HenrikBengtsson / future.callr

:rocket: R package future.callr: A Future API for Parallel Processing using 'callr'
https://future.callr.futureverse.org
62 stars 1 forks source link

The worker is not freed when an unresolved future loses its reference. #20

Open randy3k opened 2 years ago

randy3k commented 2 years ago

The "worker" is not freed when an unresolved future loses its reference.

future::plan(future.callr::callr, workers = 10)

future::nbrOfFreeWorkers()
#> [1] 10

x <- future.callr::callr(1)
x <- NULL

future::nbrOfFreeWorkers()
#> [1] 9
  1. If the future is finished, we should remove the future from the registry
  2. If the future is still running, there should be a mechanism to stop the R subprocess
randy3k commented 2 years ago

One workaround that I found is to clear the db object manually.

assign("db", list(), envir = environment(environment(future.callr:::nbrOfFreeWorkers.callr)$FutureRegistry))

I guess you could make use of weak references to keep track of the futures in the registry.

HenrikBengtsson commented 2 years ago

Thanks for reporting. Yes, "this is expected". Modulo issue #21, at least it should always be possible to create one more future in this situation, because when nbrOfFreeWorkers() == 0, then (and only then), an attempt to resolve and collect (="free up") one of the active futures.

Before anything else, I'm curious, how do you end up in this situation?

  1. If the future is finished, we should remove the future from the registry

Yes, one could hook into R's garbage collector by registering a finalizer using one dummy environment per future. When finalized, we could free up the internal registry. FWIW, this is what happens when we lose references to R connections; they're cleaned out when running the GC.

  1. If the future is still running, there should be a mechanism to stop the R subprocess

This is possible but less straightforward because it has to fit in with the Future API, which yet doesn't have a concept of terminating futures. It also introduces a side effect, i.e. terminating instead of letting a future expression complete. So, these type of behaviors must work the same regardless of future backend. It's no the roadmap to figure this out.

randy3k commented 2 years ago

I noticed that no workers were available after I have interrupted a call to future.apply::future_lapply.

r$> future::plan(future.callr::callr, workers = 5)

r$> future.apply::future_lapply(1:5, function(.) Sys.sleep(1000))
^C

r$> future::nbrOfFreeWorkers()
[1] 0
randy3k commented 2 years ago

But I just realized that it is a more general problem as it also affects multisession

r$> future::plan(future::multisession, workers = 5)
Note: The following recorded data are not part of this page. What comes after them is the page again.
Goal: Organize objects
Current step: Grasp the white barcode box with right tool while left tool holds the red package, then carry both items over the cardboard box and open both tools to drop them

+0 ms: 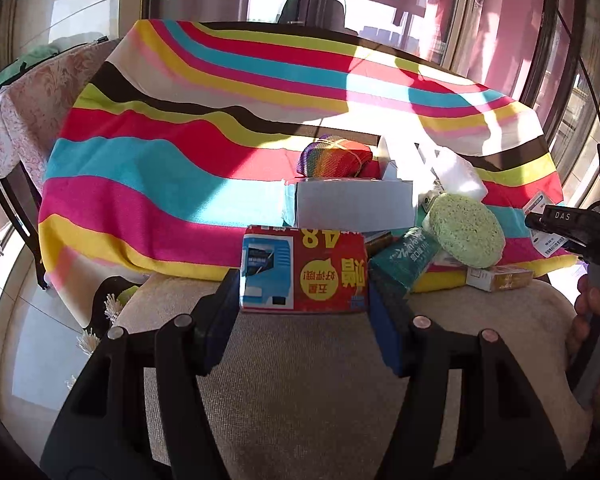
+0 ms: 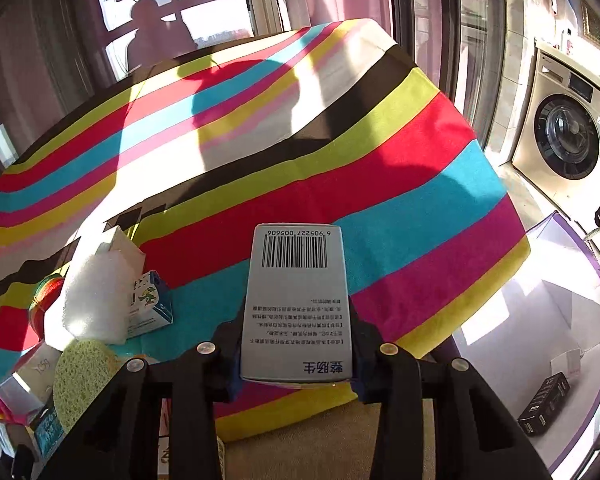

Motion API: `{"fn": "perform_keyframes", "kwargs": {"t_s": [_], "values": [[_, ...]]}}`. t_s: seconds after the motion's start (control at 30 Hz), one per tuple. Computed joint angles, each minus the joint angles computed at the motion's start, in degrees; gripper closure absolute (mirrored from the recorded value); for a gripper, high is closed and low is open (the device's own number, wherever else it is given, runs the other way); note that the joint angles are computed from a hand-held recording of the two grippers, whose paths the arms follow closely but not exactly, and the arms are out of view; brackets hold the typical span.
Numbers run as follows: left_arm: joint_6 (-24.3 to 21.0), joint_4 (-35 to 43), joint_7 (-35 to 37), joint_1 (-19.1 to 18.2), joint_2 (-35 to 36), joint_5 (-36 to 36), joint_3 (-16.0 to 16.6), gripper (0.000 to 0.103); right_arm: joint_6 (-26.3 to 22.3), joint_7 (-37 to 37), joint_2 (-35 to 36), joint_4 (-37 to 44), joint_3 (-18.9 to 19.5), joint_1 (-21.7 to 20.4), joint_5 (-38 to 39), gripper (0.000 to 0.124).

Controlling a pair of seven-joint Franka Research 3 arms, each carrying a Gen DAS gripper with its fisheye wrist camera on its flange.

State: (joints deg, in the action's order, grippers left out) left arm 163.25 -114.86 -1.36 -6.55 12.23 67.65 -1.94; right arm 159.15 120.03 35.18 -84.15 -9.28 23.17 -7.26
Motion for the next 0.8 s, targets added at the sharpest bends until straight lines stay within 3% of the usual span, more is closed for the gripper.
{"fn": "perform_keyframes", "kwargs": {"t_s": [0.3,0.67,0.8], "values": [[-2.7,0.9,2.1,-2.2,-0.1,0.2,-2.0,0.038,8.9,0.2,-10.8,-17.6,-2.0,1.3,-2.1,0.083],[-3.4,7.4,13.7,-6.7,4.7,-5.8,-3.4,0.038,11.7,7.2,-16.5,-26.4,-7.9,5.0,-11.4,0.083],[-2.7,10.6,19.3,-8.4,7.2,-9.5,-3.5,0.039,11.8,9.1,-17.8,-28.1,-7.6,3.8,-14.2,0.083]]}}
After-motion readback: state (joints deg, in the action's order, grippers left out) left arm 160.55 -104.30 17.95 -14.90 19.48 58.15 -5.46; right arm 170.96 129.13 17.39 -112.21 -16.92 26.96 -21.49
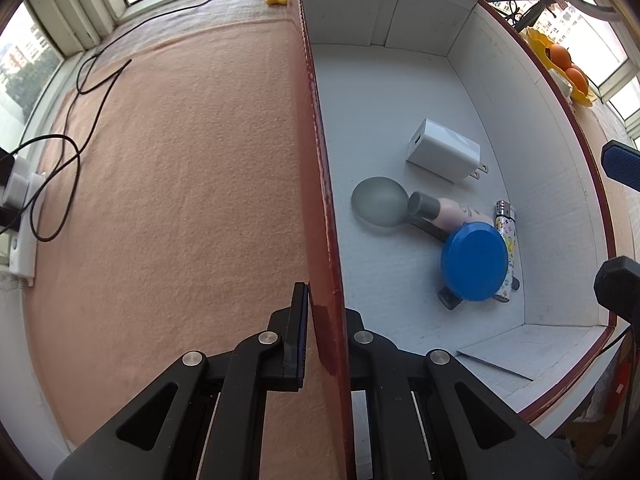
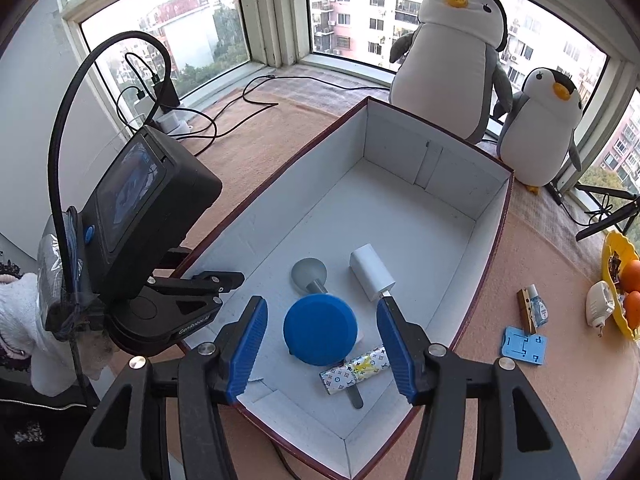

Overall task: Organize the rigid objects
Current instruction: 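Carry the blue lid into the box and release it with the right gripper, then move the right gripper back toward the eye-drop bottle and blue stand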

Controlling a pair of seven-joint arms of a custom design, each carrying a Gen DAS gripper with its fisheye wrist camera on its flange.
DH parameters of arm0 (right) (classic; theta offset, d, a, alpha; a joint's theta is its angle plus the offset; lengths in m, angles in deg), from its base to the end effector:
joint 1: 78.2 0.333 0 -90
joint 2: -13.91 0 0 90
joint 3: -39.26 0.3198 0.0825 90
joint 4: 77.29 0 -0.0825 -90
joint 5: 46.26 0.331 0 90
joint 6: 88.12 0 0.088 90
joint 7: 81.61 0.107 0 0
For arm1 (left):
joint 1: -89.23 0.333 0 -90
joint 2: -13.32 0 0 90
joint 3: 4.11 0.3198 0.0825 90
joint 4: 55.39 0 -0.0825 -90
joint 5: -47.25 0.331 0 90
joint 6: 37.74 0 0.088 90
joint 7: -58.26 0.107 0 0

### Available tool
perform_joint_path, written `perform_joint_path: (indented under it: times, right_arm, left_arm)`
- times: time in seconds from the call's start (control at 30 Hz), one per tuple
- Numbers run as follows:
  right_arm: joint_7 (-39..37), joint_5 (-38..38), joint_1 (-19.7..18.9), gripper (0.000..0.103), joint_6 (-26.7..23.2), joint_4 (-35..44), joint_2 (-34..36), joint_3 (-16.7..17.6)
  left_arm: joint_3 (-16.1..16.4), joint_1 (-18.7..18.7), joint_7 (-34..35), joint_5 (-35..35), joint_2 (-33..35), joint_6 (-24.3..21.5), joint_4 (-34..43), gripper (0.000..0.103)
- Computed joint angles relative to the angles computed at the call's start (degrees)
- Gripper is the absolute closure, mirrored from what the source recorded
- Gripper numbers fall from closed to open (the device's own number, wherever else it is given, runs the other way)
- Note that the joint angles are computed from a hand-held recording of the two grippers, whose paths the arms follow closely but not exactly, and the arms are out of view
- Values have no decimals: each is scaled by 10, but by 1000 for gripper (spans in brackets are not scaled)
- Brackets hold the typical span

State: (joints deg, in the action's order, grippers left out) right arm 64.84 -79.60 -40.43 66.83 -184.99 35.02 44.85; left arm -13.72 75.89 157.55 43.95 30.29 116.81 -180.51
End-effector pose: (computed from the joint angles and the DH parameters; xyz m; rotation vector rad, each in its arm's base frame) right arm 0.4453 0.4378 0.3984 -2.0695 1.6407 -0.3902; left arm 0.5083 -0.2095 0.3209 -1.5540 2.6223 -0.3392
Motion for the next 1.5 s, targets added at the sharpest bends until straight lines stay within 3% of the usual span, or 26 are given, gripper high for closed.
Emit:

r$> future.apply::future_lapply(1:5, function(.) Sys.sleep(1000))
^C

r$> future::nbrOfFreeWorkers()
[1] 0
randy3k commented 2 years ago

Yes, one could hook into R's garbage collector by registering a finalizer using one dummy environment per future. When finalized, we could free up the internal registry. FWIW, this is what happens when we lose references to R connections; they're cleaned out when running the GC.
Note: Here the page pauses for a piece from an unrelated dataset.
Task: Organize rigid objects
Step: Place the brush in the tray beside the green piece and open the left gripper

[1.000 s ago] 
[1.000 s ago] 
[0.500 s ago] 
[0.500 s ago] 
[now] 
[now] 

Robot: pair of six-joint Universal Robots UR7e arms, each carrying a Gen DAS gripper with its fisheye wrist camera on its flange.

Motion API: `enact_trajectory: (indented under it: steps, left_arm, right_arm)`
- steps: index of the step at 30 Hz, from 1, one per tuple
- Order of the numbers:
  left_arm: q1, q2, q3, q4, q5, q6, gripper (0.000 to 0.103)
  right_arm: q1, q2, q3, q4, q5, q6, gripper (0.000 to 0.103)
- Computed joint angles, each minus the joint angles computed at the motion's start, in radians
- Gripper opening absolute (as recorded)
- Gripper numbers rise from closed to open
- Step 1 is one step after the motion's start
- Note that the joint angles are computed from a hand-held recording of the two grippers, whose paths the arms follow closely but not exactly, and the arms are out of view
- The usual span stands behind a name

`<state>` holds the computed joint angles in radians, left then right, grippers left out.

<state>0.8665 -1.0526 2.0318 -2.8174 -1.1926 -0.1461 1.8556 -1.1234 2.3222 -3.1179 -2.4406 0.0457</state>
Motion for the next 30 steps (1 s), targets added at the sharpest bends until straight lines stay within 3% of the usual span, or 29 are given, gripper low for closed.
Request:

If the registry is keeping references of the futures, the futures will never be gc'ed. That's why I mentioned weak references a bit earlier.
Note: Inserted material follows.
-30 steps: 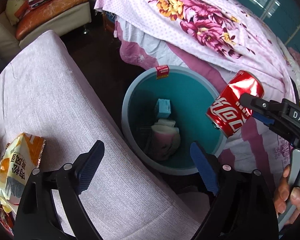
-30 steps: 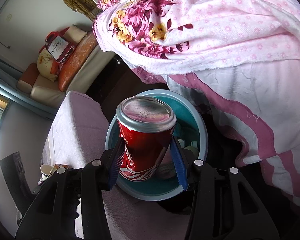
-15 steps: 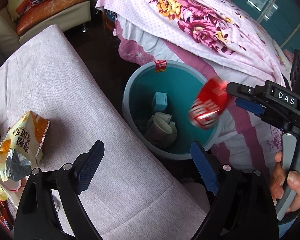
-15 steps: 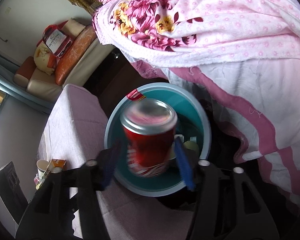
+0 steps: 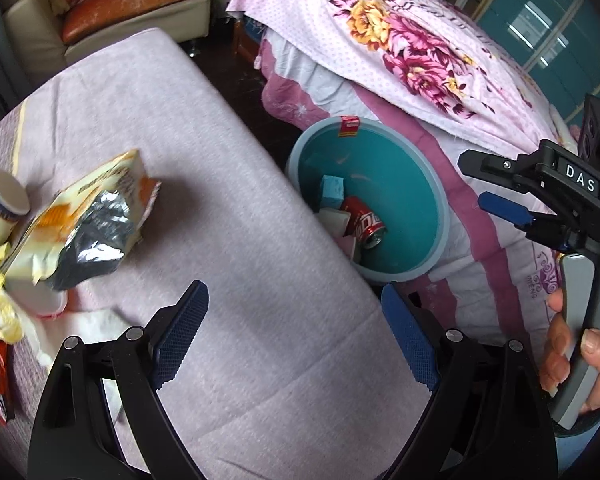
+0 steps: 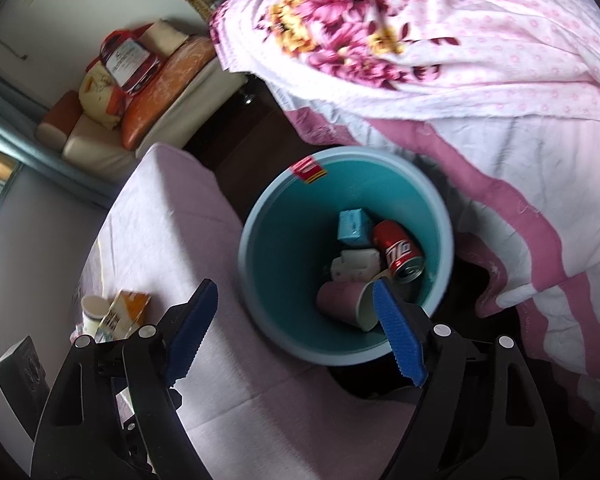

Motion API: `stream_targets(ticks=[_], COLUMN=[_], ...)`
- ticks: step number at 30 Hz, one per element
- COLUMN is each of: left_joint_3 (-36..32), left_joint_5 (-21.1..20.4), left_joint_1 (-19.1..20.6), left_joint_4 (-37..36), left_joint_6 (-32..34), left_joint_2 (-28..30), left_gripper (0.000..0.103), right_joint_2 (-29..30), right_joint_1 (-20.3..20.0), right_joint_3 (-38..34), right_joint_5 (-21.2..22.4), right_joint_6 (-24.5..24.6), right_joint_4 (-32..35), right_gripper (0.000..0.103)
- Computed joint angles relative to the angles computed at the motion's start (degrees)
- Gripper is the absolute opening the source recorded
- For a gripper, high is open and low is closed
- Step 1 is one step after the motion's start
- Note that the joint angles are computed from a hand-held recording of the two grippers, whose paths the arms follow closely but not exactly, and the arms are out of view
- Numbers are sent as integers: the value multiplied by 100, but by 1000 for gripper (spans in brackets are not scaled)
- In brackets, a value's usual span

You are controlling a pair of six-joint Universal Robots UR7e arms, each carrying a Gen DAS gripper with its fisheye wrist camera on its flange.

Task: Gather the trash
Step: 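Move both tools back to the trash on the table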

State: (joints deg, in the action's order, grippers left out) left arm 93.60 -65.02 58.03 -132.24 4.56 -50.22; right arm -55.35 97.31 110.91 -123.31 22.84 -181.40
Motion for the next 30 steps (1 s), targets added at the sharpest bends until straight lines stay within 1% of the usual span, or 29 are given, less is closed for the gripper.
stream_targets(ticks=[9,18,24,30], left_joint_3=[368,629,578,467], left_joint_5=[78,223,348,311], left_joint_1=[245,623,894,1051], left_joint_4=[-171,-350,-381,-382], left_joint_6=[-132,-280,-420,-461], left_joint_2=[-595,-1128,-1191,-1166], left_gripper=[89,89,89,89], right_joint_2=[321,716,950,1112], right_joint_1=[392,668,761,778], right_joint_3=[-308,-755,-1022,-1346], right_joint_5=[-4,175,217,299], right_joint_6=[-8,-6,-30,-127], right_joint_4=[329,891,1187,1456], right_gripper=[77,77,77,77])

HenrikBengtsson commented 2 years ago

Workaround

I don't I ever explained how to get out:

library(future.apply)
plan(multisession, workers = 2)
y <- future_lapply(1:2, function(.) Sys.sleep(1000)) ## Ctrl-C
#> ^C
nbrOfFreeWorkers()
#> [1] 0

where there are no more available workers. To get out of this state, we currently have to force a new set of workers;

plan(sequential)
plan(multisession, workers = 2)
nbrOfFreeWorkers()
#> [1] 2

Moving forward

Having said this, I think there's more that can be done by the future framework here. For example, after the original futures finished, which takes 1000 seconds, we should be able to create new futures, but currently we can't.

One approach could be to check if nbrOfFreeWorkers() == 0L, then an attempt to garbage collect internal futures should be made before creating the first future.

randy3k commented 2 years ago

The workaround only works with multisession, but not callr workers.

HenrikBengtsson commented 2 years ago

The workaround only works with multisession, but not callr workers.

Correct; I forgot about this. There's a similar problem when creating 'cluster' future with a BYO 'cluster';

> cl <- parallelly::makeClusterPSOCK(2L)
> plan(cluster, workers = cl)
> for (kk in 1:2) future(Sys.sleep(1000))
> nbrOfFreeWorkers()
[1] 0
> plan(sequential)
> nbrOfFreeWorkers()
[1] 1
> plan(cluster, workers = cl)
# stalls until one of the `cl` workers is free

I understand why this happens in both cases. It is actually only for plan(multisession), and plan(cluster, workers = nworkers) and some other cases where the plan(sequential) workaround works.